Snider Carolyn, Lee Jacques
Division of Emergency Medicine, University of Toronto, Toronto, Ontario, Canada.
CJEM. 2009 Mar;11(2):161-8. doi: 10.1017/s1481803500011131.
Youth violence continues to trouble Canadians. Emergency department (ED) visits by youth after a violent injury may represent a "teachable moment," and thus secondary violence prevention interventions may be effective. We conducted a systematic review to identify the success rates of any interventions, the populations likely to benefit and the outcome measures used.
We searched 8 databases (i.e., MEDLINE, EMBASE, PubMed, CINAHL, the Cochrane Database of Systematic Reviews, the ACP Journal Club, DARE and CENTRAL).
Studies were included if they described and evaluated an intervention, were health care-based and targeted youth who were injured by violence. Two blinded investigators selected 15 articles from 181 abstracts. After full-text review, 8 articles were excluded, leaving 7 articles from 4 intervention programs.
All interventions used ED case management of the violently injured patient. One randomized control trial (RCT) demonstrated a significant reduction in reinjury rates (treatment group 8.1% v. control group 20.3%, p = 0.05). Another small RCT found no statistically significant reductions in repeat violence or service use. One retrospective cohort study demonstrated a lower relative risk (RR) in future criminal justice involvement (RR = 0.67, 95% confidence interval 0.45-0.99). A retrospective study of pediatric patients with violent injuries found only 1% of these youth returned with injuries as a result of repeat violence.
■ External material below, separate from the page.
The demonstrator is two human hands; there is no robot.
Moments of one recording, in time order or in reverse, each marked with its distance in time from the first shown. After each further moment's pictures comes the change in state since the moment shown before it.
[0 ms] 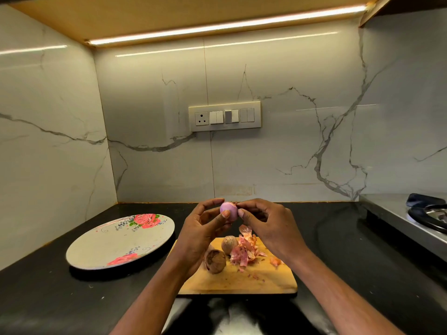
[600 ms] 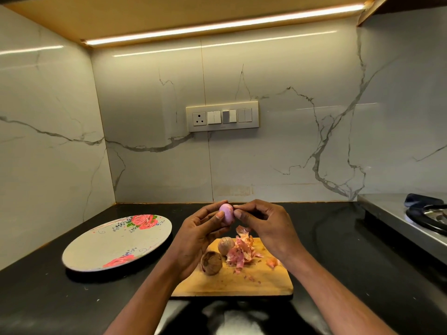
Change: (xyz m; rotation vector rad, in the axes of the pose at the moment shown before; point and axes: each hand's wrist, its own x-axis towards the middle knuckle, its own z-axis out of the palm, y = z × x) left_hand 0.001 -0.001 -0.003 -0.063 -0.091 -0.052; right_hand 0.001 0.003 -0.002 0.308 -0.024 0.129
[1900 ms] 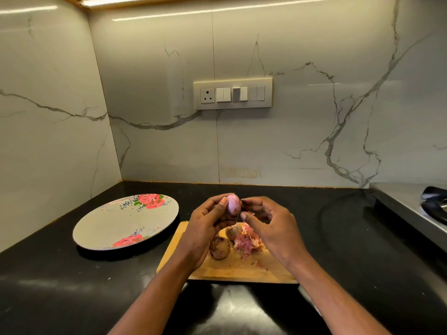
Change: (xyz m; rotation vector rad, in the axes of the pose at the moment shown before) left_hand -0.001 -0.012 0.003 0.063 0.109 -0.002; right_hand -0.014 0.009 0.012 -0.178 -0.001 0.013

Although all 4 case management interventions that we reviewed showed promise in the United States, small sample sizes and incomplete follow-up limited their ability to demonstrate significant decreases in reinjury.
Future research is necessary to help EDs capitalize on the opportunity to effectively reduce youth violence.
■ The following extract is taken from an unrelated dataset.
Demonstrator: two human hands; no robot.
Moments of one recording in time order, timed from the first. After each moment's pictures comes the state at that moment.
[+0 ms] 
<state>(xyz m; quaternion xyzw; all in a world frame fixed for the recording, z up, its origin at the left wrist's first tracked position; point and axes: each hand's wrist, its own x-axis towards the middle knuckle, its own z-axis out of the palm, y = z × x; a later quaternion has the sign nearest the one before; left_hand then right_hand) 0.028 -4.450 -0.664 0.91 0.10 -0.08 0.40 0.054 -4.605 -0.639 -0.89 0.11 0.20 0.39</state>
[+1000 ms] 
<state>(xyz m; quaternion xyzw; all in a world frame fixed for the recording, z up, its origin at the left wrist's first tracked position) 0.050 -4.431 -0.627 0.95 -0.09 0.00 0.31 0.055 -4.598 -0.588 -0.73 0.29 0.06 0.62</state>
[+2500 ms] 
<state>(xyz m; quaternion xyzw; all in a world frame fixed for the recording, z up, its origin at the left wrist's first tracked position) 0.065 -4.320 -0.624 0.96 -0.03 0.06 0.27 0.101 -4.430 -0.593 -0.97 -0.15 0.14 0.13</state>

青少年暴力问题持续困扰着加拿大人。青少年因暴力受伤后到急诊科就诊可能是一个“可教育的时机”,因此二级暴力预防干预措施可能会有效。我们进行了一项系统综述,以确定任何干预措施的成功率、可能受益的人群以及所使用的结果指标。
我们检索了8个数据库(即医学索引数据库、荷兰医学文摘数据库、医学期刊数据库、护理学与健康领域数据库、考克兰系统评价数据库、美国医师协会杂志俱乐部、循证医学数据库和考克兰对照试验中心注册库)。
如果研究描述并评估了一项干预措施,以医疗保健为基础且针对因暴力受伤的青少年,则纳入该研究。两名盲法研究者从181篇摘要中筛选出15篇文章。经过全文审查,排除了8篇文章,最终纳入了来自4个干预项目的7篇文章。
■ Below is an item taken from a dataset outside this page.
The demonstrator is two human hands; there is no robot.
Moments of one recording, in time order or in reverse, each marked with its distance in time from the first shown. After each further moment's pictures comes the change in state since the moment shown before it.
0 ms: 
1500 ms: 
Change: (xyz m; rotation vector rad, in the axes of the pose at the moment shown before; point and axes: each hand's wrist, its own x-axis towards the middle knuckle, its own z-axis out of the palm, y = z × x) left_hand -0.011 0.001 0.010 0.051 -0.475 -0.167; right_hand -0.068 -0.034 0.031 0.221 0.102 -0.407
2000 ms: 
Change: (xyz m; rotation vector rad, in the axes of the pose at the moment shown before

所有干预措施均采用对暴力受伤患者的急诊科病例管理。一项随机对照试验表明再受伤率显著降低(治疗组为8.1%,对照组为20.3%,p = 0.05)。另一项小型随机对照试验发现,重复暴力行为或服务使用方面没有统计学上的显著降低。一项回顾性队列研究表明,未来刑事司法介入的相对风险较低(相对风险 = 0.67,95%置信区间0.45 - 0.99)。一项对暴力受伤儿科患者的回顾性研究发现,这些青少年中只有1%因重复暴力行为再次受伤。
尽管我们审查的所有4种病例管理干预措施在美国都显示出了前景,但样本量小和随访不完整限制了它们证明再受伤显著减少的能力。
未来有必要进行研究,以帮助急诊科利用这一机会有效减少青少年暴力。